L’entrée en matière laisse perplexe. Elle surprend comme elle désappointe. De toute façon, n’attendez pas d’un vieux briscard comme Paul Schrader qu’il suive les sentiers battus de la bien-pensance. Surtout qu’il est épaulé par Bret Easton Ellis responsable du scénario. Si The Canyons n’est pas une franche réussite, le film, financé pour une bouchée de pain avec l’aide des internautes (250 000 dollars), demeure fascinant, diabolique, entre vraie-fausse érotisation d’un environnement où le jeu de dupes, maquillé en thriller paranoïaque, s’amuse à recycler tout un pan de la contre-culture underground ciné des années soixante-dix-80, pour en extraire sa pseudo-modernité 2.0. L’immatérialité des relations entre les différents protagonistes fait écho au décor vide d’une cité froide, comme inexistante, porteuse en elle des germes de la dégénérescence.

L’introduction ne dit pas autre chose.

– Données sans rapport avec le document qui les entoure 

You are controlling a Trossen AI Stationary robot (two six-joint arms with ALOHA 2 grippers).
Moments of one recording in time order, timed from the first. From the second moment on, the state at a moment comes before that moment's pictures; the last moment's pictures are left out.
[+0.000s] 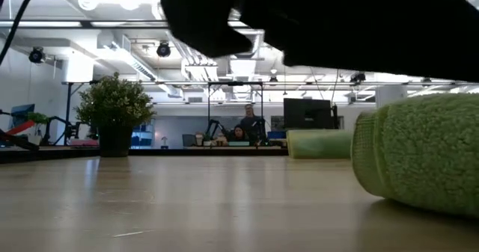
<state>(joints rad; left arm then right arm) -0.51 2.19 1.53 0.16 -0.24 0.33 1.14 2.23 1.43 -0.58 1.05 0.75</state>
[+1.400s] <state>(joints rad) -0.43 2.31 1.53 0.28 -0.16 0.27 1.18 2.20 1.47 -0.70 0.80 0.79</state>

Elle désincarne puis fige l’espace par l’intermédiaire de plans de caméra vidéo montrant les façades de vieilles salles de cinéma abandonnées. Los Angeles se retrouve alors perdue dans la pesanteur de sa propre contemplation, comme incapable d’exister au-delà de ce qu’elle est censée représenter.

Paul Schrader ne s’y trompe pas et ausculte avec malice les déboires sentimentaux de jeunes (et beaux) adultes paumés puisque privés d’idéal. La manipulation s’érige en recours, ressort dramatique indispensable pour dynamiser une narration plate, comme inerte, insuffisante ou inopérante compte tenu des individus censés la porter. D’ailleurs, le réalisateur se moque pas mal d’une quelconque ressemblance avec les histoires "cheap" à la « Hollywood stories ». Son film n’est pas tendance ni un produit d'Entertainment. Il est cynique de bout en bout, cultivant, pour ce faire, un sentiment d’artificialité propre à développer une atmosphère ténue, minimaliste, anxiogène, presque véridique. Peu importe, alors, les faiblesses d’un film errant son nihilisme de façade incapable de dépasser la simple transgression de corps désincarnés jamais poétisés par notre couple réalisateur/scénariste.

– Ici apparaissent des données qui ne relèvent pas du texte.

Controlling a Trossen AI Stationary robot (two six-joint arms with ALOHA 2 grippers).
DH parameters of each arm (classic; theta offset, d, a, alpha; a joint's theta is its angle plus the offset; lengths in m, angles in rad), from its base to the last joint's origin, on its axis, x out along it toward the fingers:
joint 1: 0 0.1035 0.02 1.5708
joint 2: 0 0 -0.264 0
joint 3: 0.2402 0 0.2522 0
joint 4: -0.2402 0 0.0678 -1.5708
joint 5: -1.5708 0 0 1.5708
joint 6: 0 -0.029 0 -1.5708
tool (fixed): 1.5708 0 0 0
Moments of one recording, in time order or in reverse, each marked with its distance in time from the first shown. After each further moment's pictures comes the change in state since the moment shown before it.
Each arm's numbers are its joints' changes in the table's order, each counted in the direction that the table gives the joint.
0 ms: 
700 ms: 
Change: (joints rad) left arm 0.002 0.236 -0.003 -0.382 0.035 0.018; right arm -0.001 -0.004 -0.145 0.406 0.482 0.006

Le désir est, ici, un leurre. Un objet de pression, un pervertissement, une addiction, un mal étrange qui conduit à la destruction. Paul Schrader filme ce no man’s land dans le désarroi d’un triangle amoureux voué à l’échec par peur du vide, sentiment paranoïaque, jalousie exacerbée, besoin corporel incontrôlable, amour viscéral inavoué. Cette dichotomie, entre l’aspect désertique d’un décor déshumanisant et la passion qui anime nos chers protagonistes, motive la dramaturgie d’un quotidien emplit de perversité malsaine. Rien de plus, rien de moins. D’où l’aspect froid d’un univers broyant des âmes dénuées de la moindre compassion. La mécanique des corps fait le reste.

Pour ce faire, le cinéaste s’appuie sur un duo d’acteurs aussi improbables que proprement photogéniques. En faisant s’accorder Lindsay Lohan, ancienne égérie de Disney tombée dans la drogue et l’alcool, et James Deen acteur X à la gueule d’ange, Paul Schrader compose un couple aussi glamour (fictionnel) que pertinent (réaliste). En effet, ne sont-ils pas, chacun à leur manière, les représentants idéaux d’un univers flou occultant pour partie la démarcation entre réalité et fantasmagorie? The Canyons navigue dans ces eaux-là, peu importe la patine administrée par Schrader. Les désirs ne sont pas assouvis pour ce qu’ils devraient être. Ils sont vécus mais incompris, vaincus en somme par une nécessité contradictoire à leurs fonctions premières.

Ainsi, le temps du thriller répond à celui, plus terre à terre, d’un intime sans cesse observé qui ne trouve aucune échappatoire pour ceux et celles qui n’existent plus à force de trop vouloir attendre une gloire déjà passée.